Ahh! How did I get so behind in blogging?! My apologies to my subscribers for this huge lapse in blogs for the last month and a half. This is my second to last blog for Kenya #2, and then Thailand blogs are on their way!

As many of you know, my team was supposed to spend Month 8 in Uganda, our last African country; however, due to the Ebola virus outbreak uncertainty, the all-female teams stayed in Kenya for a second month. Most teams remained at their previous ministry sites, but there were a few changes. My new team, Missy’s women (Missy H., Amanda F., and me) and Hugh’s women (Jill S., Hosanna S., Jo Linda S., and Naomi A.), were at Pastor Ayub and Ruth Kayo’s home to continue working with Deliverance Church Favourland in Nakuru.

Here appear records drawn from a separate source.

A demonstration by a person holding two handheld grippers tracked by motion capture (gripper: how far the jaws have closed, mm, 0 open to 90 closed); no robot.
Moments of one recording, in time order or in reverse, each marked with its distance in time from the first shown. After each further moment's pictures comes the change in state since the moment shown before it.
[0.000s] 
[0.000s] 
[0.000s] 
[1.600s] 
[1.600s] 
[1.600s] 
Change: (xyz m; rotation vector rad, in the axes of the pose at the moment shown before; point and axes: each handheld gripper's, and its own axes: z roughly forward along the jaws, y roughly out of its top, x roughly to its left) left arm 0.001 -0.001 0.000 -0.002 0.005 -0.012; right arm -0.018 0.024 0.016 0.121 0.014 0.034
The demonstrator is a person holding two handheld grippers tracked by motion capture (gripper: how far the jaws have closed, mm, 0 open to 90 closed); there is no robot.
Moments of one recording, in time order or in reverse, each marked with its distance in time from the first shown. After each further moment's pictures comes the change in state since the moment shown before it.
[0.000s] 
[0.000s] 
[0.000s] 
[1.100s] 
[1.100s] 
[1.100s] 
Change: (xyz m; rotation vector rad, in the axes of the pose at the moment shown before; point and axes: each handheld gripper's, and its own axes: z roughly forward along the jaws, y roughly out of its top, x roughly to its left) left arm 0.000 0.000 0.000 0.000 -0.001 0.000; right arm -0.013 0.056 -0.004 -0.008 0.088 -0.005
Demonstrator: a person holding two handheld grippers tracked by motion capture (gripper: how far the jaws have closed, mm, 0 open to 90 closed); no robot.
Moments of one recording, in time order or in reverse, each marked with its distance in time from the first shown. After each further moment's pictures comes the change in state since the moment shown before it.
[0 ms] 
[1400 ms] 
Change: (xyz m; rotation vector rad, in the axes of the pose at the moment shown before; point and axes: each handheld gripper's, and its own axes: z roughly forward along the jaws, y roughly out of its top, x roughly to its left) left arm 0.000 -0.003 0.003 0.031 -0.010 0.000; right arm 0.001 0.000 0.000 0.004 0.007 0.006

Team Graceful Avalanche: Naomi, Missy,
Jill, Amanda, Hosanna, me, and Jo Linda

During the transition time between Month 7 and Month 8, it was announced that Kate Kovach’s team (Amani Warriors) would be joining us at the Kayo’s small, 3-bedroom home for Month 8 ministry. My initial reaction to the situation was not exactly one of joy and excitement, because unfortunately, I had previous “baggage” with some of the women on that team from the first five months of The Race. Amanda Fackler and I had been on a team with five of their six women in Months 4 and 5 (Romania and Ukraine) as Team Majestic Summit: Kate K., Misty C., Katie W., Rose H., Emily S., Amanda F., and I.


Team Amani Warriors with their Month 7 Kenyan contacts:
back row: Misty N., Katie W.
front row: Emily S., Sammie Jo M., Kate K., and Rose H.


Team Majestic Summit: me, Kate K.,
Katie W., Amanda F., Rose H., Emily S., and Misty N.

At the end of Month 5 (Ukraine), Amanda and I were told we were being moved to Missy Hollinger’s team with Nathan Hatton, Dan Loghry, and Chase Glantz. To be honest, we were super stoked for the team change because our time with Majestic Summit had been a very difficult season in community. Due to the numerous issues and offenses that had piled up within Team Majestic Summit, we had an 8.5-hour Debrief amongst the seven of us at our ministry site in Ivankiv, Ukraine. Everyone pretty much vomited all their personal and team “junk” for 8 and a half hours. I was able to put all my offenses on the table, be vulnerable about judgments, and apologize for my part in the problems; however, I didn’t have to work at sustaining any of the broken relationships or seek out redemption, because I was leaving the team at the end of the week. It was an easy way out from all the issues.

Well, back to the news of Kate’s team joining us for Month 8 ministry in Nakuru, Kenya. My initial thought was, “No way. I can’t believe that whole team is going to be living five feet away from me in this small house, and I am doing ministry with them for the whole month. Seriously, God?” As the first week went by, I chose to ignore some of the women on Team Amani Warriors instead of pursue their hearts and seek out redemption. In my mind, I didn’t really think it was worth it. Man, was I operating out of a broken place.  As week two rolled around, I missed a week and a half of ministry due to constant peri-orbital headaches that I have never experienced in my life. I laid in bed for most of that time in a spirit of defeat and frustration; it allowed me to forget about the women of Team Amani Warriors. (Africa did not treat me well health-wise. I was in bed for six out of our twelve weeks in Africa). During these first two weeks, God started slowly putting it on my heart to seek out redemption and not waste the gift of being in such close proximity with these women.


Hanging out with Ruth Kayo and her
daughter, Tiffany in Nakuru, Kenya

God asked me in week three, “Are you going to use this last week to mend these relationships and humble yourself?” My response was, “Alright, God. I see the beauty of the redemption you want for me, and I am finally willing to submit to it.” It wasn’t easy, but I spent that last week apologizing for not pursuing their hearts after leaving them in Month 5. I admitted that I tried to ignore the initial redemption that was sparked by our 8.5-hour Debrief. It was easy to tell them how they offended me, talk about my offenses towards them, and be open about my heart posture, but then “peace out” five days later and join my new team. I realized that if I wasn’t going to pursue and sustain relationship and unconditionally love them after discussing difficulties and offenses, then what is the point of speaking harsh truth and being vulnerable?

Man, God is so good. Although my time apart from my former team was necessary and good, I tried to ignore how He wanted me to tend to their hearts, so he intervened three months later and had me live with them for another month. He continually teaches me over and over about the beauty of relationship and why it is worthy to be fought for. At the end of the month, I witnessed how conflict breeds intimacy and all of my squadmates are worth pursuing regardless of personality differences and differing perspectives. Thank you to the women of the former Team Amani Warriors who so graciously accepted my apologies and made me feel loved and respected. You all so beautifully love me in all my mess.